BACKGROUND

The concurrent multiple-intervention stepped wedge design (M-SWD) is one of the most widely used variants of the SWD. We aimed to conduct power analysis for concurrent balanced (equal number of clusters in intervention groups) and imbalanced (unequal number of clusters in intervention groups) M-SWDs.

METHODS

We conducted power analysis using a simulation-based approach with cross-sectional or closed-cohort designs and examined impact of design parameters (cluster size and number of clusters) and correlation parameters (total random effects variance (TRE), cluster autocorrelation coefficient (CAC), and individual autocorrelation coefficient (IAC)) on the powers of statistical tests for treatment effects.

RESULTS

With a fixed total sample size, increasing the number of clusters improves statistical power.

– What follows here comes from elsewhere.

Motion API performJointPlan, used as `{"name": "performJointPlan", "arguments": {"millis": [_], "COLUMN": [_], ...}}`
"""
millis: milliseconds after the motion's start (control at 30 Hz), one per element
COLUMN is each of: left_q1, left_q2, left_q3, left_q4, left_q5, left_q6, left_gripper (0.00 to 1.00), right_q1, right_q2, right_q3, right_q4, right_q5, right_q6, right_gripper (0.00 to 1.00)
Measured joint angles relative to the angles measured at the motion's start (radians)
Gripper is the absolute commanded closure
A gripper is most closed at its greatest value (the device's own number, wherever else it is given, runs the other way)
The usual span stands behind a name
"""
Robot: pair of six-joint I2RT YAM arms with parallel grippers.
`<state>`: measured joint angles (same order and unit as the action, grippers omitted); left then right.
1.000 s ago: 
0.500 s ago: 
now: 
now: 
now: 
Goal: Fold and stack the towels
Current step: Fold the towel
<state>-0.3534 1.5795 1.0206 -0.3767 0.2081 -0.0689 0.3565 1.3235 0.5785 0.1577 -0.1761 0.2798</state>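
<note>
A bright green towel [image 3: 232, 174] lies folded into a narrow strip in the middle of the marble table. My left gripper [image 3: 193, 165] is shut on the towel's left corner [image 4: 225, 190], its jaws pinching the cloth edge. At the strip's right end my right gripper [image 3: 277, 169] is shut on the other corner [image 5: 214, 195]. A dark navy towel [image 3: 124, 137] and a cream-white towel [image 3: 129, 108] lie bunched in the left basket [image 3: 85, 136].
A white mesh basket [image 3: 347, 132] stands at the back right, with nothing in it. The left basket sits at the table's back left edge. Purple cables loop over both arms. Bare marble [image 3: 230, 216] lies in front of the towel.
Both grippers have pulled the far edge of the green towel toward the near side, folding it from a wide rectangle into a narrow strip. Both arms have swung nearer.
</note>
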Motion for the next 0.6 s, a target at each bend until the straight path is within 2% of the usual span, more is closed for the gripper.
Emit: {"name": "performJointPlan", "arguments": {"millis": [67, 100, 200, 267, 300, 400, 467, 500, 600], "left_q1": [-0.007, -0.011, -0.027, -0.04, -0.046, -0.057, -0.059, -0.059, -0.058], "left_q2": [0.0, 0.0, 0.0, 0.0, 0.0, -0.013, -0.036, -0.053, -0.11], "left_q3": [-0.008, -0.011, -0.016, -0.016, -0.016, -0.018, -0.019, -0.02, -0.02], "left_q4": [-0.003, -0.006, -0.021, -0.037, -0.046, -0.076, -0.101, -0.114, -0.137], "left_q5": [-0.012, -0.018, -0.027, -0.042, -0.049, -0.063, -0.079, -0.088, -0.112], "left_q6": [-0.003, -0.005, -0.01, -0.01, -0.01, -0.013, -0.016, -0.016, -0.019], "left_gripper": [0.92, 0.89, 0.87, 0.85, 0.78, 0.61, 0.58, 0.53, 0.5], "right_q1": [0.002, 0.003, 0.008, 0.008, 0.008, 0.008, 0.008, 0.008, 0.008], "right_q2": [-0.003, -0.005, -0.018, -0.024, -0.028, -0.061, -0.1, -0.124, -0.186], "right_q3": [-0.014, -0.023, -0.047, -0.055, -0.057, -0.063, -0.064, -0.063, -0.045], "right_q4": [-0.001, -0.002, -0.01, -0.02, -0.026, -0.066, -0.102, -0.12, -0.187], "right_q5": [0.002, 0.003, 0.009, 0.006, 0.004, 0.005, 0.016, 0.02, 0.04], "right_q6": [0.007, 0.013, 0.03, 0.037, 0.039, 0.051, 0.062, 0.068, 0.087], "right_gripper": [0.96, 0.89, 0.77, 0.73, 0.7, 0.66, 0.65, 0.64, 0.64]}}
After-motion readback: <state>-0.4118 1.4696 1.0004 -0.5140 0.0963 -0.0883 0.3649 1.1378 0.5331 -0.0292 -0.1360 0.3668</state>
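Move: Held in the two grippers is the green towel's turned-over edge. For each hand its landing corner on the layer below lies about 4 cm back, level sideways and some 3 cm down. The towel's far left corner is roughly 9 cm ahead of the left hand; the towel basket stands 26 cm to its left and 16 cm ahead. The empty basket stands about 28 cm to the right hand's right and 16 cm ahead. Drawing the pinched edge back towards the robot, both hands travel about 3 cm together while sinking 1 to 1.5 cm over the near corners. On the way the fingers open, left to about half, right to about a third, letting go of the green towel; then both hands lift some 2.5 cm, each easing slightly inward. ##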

When two treatment effects differ greatly, the concurrent imbalanced M-SWD saves sample size compared to the balanced design and powers could achieve the target value when the ratio of clusters approximates the inverse ratio of two effects. However, the allocation ratio should be no greater than 4:1. Additionally, statistical powers increased with decreasing TRE and increasing CAC and IAC. The impact of autocorrelation coefficients on powers is more pronounced when these parameters are large.

CONCLUSION

When two treatment effects differ greatly, the concurrent imbalanced M-SWD, with an allocation ratio no larger than 4:1, is a preferred design over the balanced one. For both concurrent balanced and imbalanced M-SWD, it is recommended to set large number of clusters with small cluster sizes and to carefully consider estimates of correlation parameters when designing the trial.